龍吉は、函館ドッグを退職したあとも東京へは戻らず、残された生涯を北海道農業近代化のためにささげることを決意し、当別(現北斗市当別・男爵資料館)に千二百町歩ほどの農場を建設します。アメリカ製の農機具を多数輸入するなど最新の農業設備を導入し、機械化による農業を試み、畑作から酪農、乳製品作りを行いました。このおかげで1913年(大正2)の大飢饉の際には、近隣の住民が食料難を乗り切ったと伝えられています。いつしか農民たちは、龍吉の普及させたジャガイモを「男爵いも」と呼ぶようになりました。龍吉が「男爵薯の父」と呼ばれる所以です。

🔵「北海道稲作の父」中山久蔵

日本人の主食である米ですが、北海道は寒冷地のため近代に入るまで稲作は行われませんでした。明治時代に入り、北海道ではじめて稲作を成功させ、「北海道稲作の父、寒冷地稲作の父」と呼ばれているのが中山久蔵(なかやま きゅうぞう・1828~1919)です。

40歳を過ぎてから北海道に入植した久蔵は、外国人顧問団の稲作に否定的な意見を採用していた開拓使の方針に逆らい、島松(現北広島市島松)で稲作に果敢に挑みます。苦心の末に函館から移植した赤毛種から島松地方に適した地米を作り出し、「中山種」として広く知れ渡ります。

石狩、空地、上川地方の移民へ種もみを無償で配布し、また、北海道庁の民間農業指導員として北海道各地の農民の指導にもあたり、「中山種」は北海道の代表的な品種となります。

🔵「大正金時の父」奥村喜十郎

北海道で栽培されている「いんげんまめ」のうち約7割を占めるのが金時豆です。

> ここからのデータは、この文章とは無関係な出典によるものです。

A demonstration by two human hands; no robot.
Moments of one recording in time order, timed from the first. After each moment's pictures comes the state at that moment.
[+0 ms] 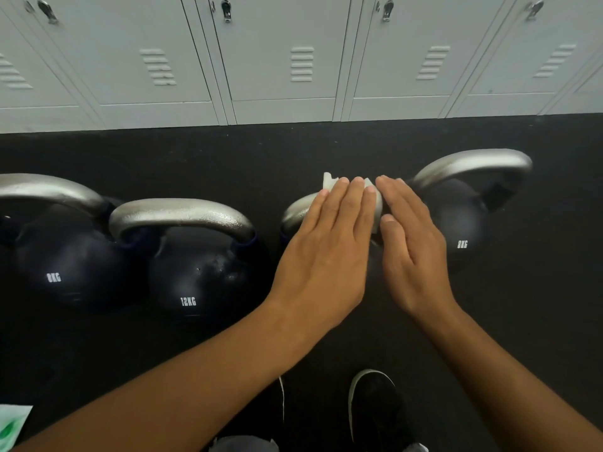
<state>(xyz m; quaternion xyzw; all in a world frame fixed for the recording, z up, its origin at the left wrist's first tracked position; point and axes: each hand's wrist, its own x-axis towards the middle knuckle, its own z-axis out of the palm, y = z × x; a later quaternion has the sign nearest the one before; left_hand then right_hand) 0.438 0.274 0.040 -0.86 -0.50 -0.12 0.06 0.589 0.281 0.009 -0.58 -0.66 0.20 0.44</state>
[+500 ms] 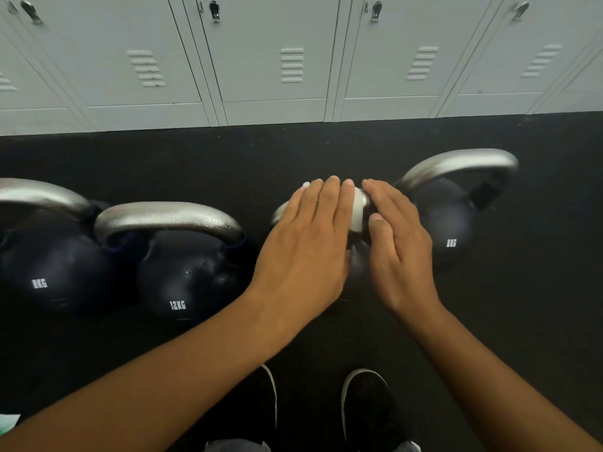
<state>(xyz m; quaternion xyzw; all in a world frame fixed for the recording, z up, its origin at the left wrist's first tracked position) 0.432 0.283 0.046 -0.85 -0.51 -0.08 0.06 0.586 0.282 0.009 -0.59 -0.65 0.19 0.45</state>
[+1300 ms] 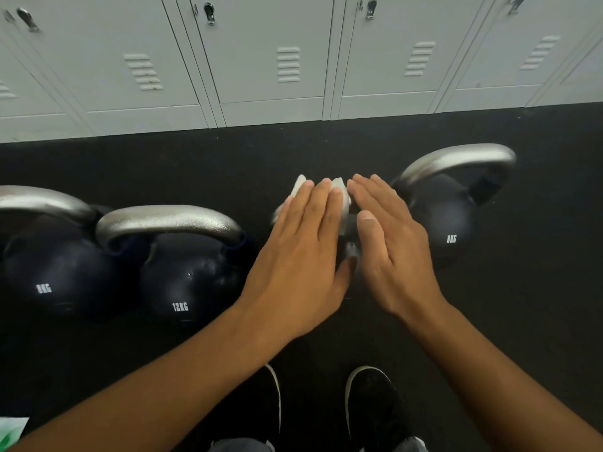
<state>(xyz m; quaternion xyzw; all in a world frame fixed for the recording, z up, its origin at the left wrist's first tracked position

なかでもよく知られているのが「大正金時」という品種で、粒の大きさ、皮の柔らかさ、味の良さから煮豆に最も適した豆として評価が高いものです。

この品種は、福井県から大正村(現帯広市)に入植した奥村喜十郎(おくむら きじゅうろう・1902~1979)が、昭和初期に幕別村(現幕別町)で「金時」という品種を栽培している畑の中から突然変異の早生・大粒の1株が発見されたのを大正村で量産化に成功させたものです。

冷害と闘う北海道の農民たちにとって、最も成長の早いこの豆は希望の星となり、喜十郎は「大正金時の父」と呼ばれています。

🔵「ホクレンの父」小林篤一

農村の経済的窮乏は産業組合によって救うべきであるとし、協同組織の育成に尽力したのが、兵庫県から美唄市に入植した小林篤一(こばやし とくいち・1890~1972)です。

1915年(大正4)峰延信用購買販売利用組合(現峰延農業協同組合)を設立しますが、さらに全道的な組合連合体の必要性を痛感して北海道信用購買販売組合連合会(現ホクレン農業協同組合連合会)の結成にも尽力、のちに会長に就任します。

農産物の付加価値を高めるために農民自らが工場を持つべきとの信念から、ビート糖(テンサイ糖)工場を建設し、また、米麦、畜産などの他の加工事業の充実も図りホクレンの今日の発展の基礎を築きました。

1962年(昭和37)には、参議院議員となり北海道開発政務次官なども務め、北海道農業の振興に心血を注いだ篤一は「ホクレンの父」「農協組織育ての父」と呼ばれています。